• [Task directions] No picture belongs in the copy. Repeat each line below exactly.

• [Data shown]
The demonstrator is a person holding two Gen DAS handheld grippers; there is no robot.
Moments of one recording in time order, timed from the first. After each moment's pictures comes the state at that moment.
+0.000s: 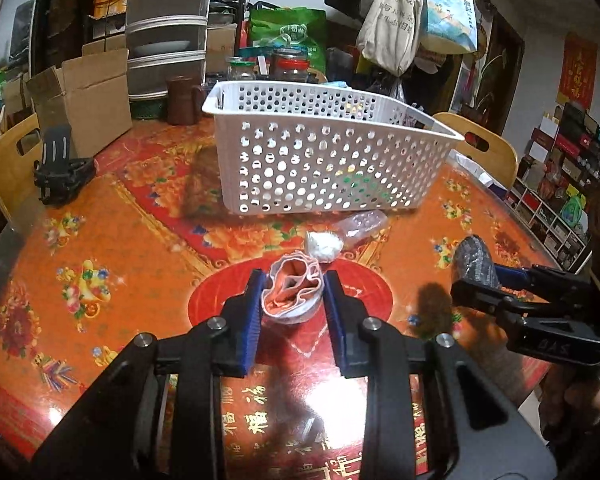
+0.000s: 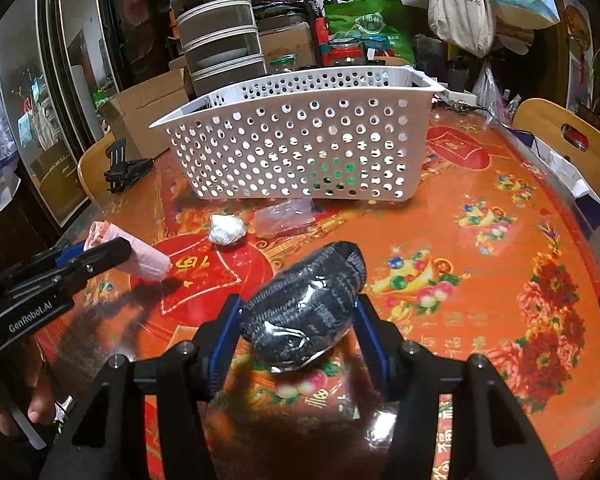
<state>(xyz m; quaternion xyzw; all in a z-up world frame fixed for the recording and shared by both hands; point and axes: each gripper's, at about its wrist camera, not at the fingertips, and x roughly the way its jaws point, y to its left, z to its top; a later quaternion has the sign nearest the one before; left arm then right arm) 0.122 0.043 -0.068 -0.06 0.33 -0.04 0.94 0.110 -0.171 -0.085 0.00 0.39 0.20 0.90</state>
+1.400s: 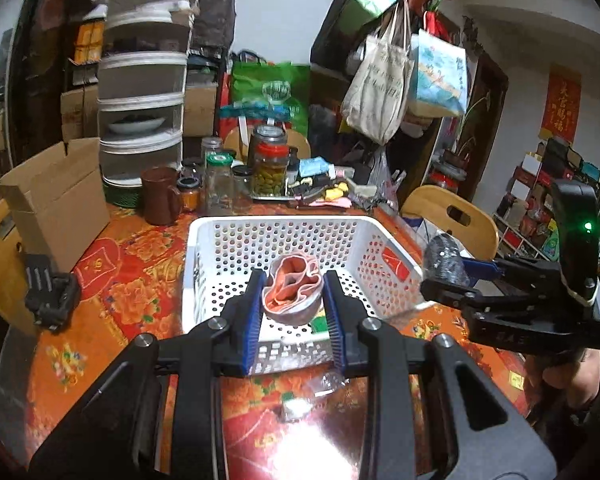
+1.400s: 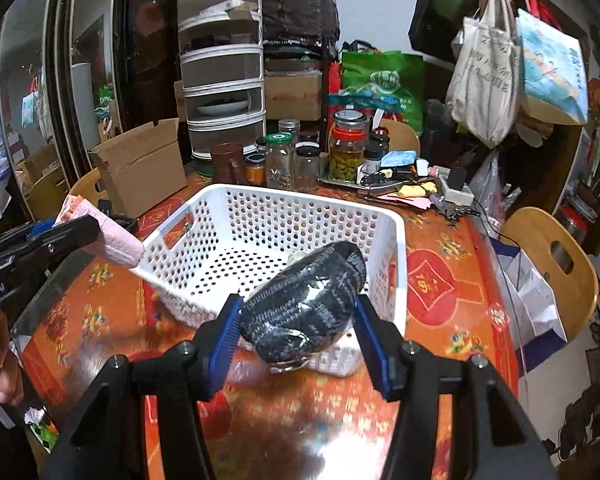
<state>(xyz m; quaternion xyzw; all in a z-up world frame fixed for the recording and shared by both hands) 0.236 0.054 0.097 -0.08 0.28 -0.07 0.95 0.237 -0.154 0.058 -0.08 0.36 0.19 0.91</state>
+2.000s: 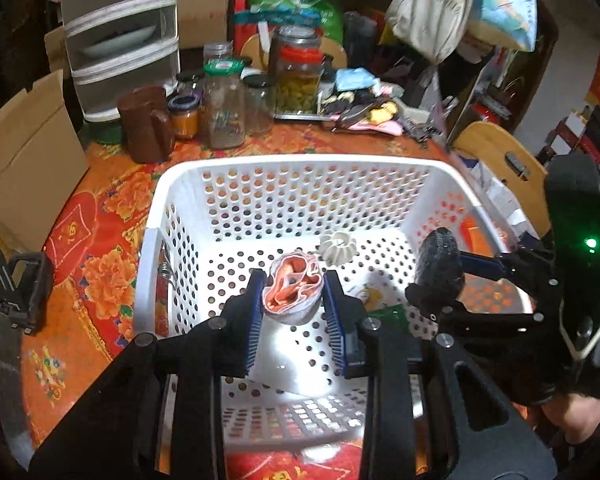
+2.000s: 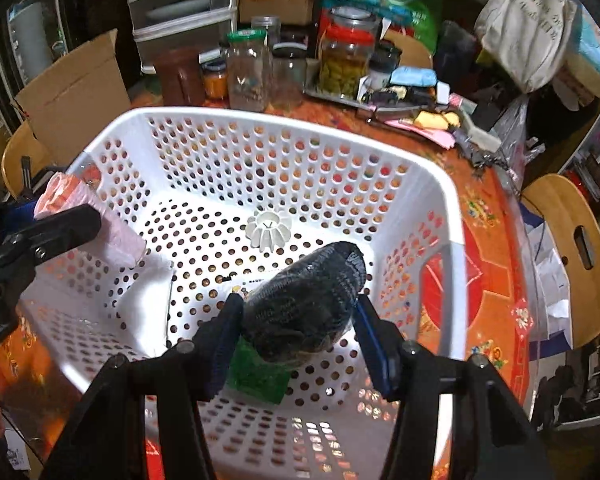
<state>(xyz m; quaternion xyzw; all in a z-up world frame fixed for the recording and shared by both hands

• [Response]
The demonstrator is a person holding two Gen DAS handheld grippers; there is no robot.
Moments of one recording in time order, timed from the first. After each moment's pictures comes the state at that moment.
+0.000s: 
+0.000s: 
<state>(xyz m; quaternion xyzw; all in a z-up world frame fixed for the recording and shared by both hands; point and axes: each gripper's, at about its wrist camera, not at the fingertips, and x roughly the way its jaws point, y to its left, z to its top; a later quaternion has the sign nearest the one before; left arm then right arm) 0.122 0.043 -0.068 -0.06 0.33 -0.04 0.94 0.110 -0.171 -0.085 0.00 0.39 0.20 0.90</state>
+1.400s: 
+1.400s: 
<state>(xyz m; quaternion xyzw; all in a z-up world frame fixed for the recording and shared by both hands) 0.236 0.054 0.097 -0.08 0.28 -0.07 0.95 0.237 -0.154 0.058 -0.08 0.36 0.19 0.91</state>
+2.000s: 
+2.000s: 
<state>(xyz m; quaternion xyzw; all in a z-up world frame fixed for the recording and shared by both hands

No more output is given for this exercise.